The Story Behind Capital Pool Companies
After acquiring the Canadian Venture Exchange in 2001, the program was structured by TMX Group, based on the Alberta Stock Exchange's previously offered junior capital pool program. TMX Group is, in its own words, an "integrated, multi-asset class exchange group" - the largest exchange group in North America by number of listed companies with equity and derivative markets and clearing houses, including the Toronto Stock Exchange and the TSX Venture Exchange (TSX-V). The latter, partially owing to its lower listing costs and simpler regulatory requirements than US and European exchanges, is home to many rising junior firms. The program provides access to markets for young companies with the assistance of seasoned managers and officers, amongst other items, to the TSX-V.
The Capital Pool Company Process
Phase 1 - Listing a CPC: A prospectus is prepared and a securities commission(s) given a receipt.

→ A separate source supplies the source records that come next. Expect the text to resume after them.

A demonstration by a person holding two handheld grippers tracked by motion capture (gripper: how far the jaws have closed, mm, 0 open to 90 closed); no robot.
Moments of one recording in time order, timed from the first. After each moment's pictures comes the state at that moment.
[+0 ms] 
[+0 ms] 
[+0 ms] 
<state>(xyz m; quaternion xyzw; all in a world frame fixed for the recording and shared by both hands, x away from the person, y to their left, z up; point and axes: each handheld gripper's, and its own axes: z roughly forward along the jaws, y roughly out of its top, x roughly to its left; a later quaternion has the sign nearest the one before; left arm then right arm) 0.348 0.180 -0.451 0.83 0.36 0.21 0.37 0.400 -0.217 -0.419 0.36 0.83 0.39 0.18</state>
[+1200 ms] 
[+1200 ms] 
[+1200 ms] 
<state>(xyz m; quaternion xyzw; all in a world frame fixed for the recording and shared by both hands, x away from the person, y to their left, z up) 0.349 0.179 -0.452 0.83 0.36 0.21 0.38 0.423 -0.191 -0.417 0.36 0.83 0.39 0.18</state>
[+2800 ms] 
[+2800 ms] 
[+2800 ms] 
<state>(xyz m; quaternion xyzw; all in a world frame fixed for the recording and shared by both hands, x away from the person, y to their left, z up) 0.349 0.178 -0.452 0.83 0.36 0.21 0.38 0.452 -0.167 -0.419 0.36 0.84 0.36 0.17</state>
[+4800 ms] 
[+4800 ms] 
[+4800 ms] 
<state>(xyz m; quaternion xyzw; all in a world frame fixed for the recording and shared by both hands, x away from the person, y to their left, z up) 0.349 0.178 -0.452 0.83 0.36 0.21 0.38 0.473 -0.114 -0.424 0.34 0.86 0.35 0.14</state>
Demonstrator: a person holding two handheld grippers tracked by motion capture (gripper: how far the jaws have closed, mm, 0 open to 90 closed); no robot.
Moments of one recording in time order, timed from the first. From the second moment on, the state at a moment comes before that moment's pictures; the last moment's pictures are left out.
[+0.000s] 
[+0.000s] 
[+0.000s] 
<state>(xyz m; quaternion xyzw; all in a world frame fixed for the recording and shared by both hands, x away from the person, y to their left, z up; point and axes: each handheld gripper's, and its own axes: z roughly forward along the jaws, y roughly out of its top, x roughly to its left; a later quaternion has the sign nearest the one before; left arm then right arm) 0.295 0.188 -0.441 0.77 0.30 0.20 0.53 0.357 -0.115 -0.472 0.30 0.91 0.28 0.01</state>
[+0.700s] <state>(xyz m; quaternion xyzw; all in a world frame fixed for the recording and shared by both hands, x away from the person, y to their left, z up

It is listed with the symbol .P to classify it as a CPC. In order to build a CPC, a minimum of three individuals with experience as directors/officers in business and public companies should invest more than $100,000 or 5% of the total funding raised through the offering personally. Phase 2 - Completing a Qualifying Transaction: When listed, a CPC has a 24-month time to determine a private company it will combine with the program's qualifying transaction. The CPC declares in principle the agreement and then prepares circular information for its shareholders which contains the kind of information found in an IPO prospectus.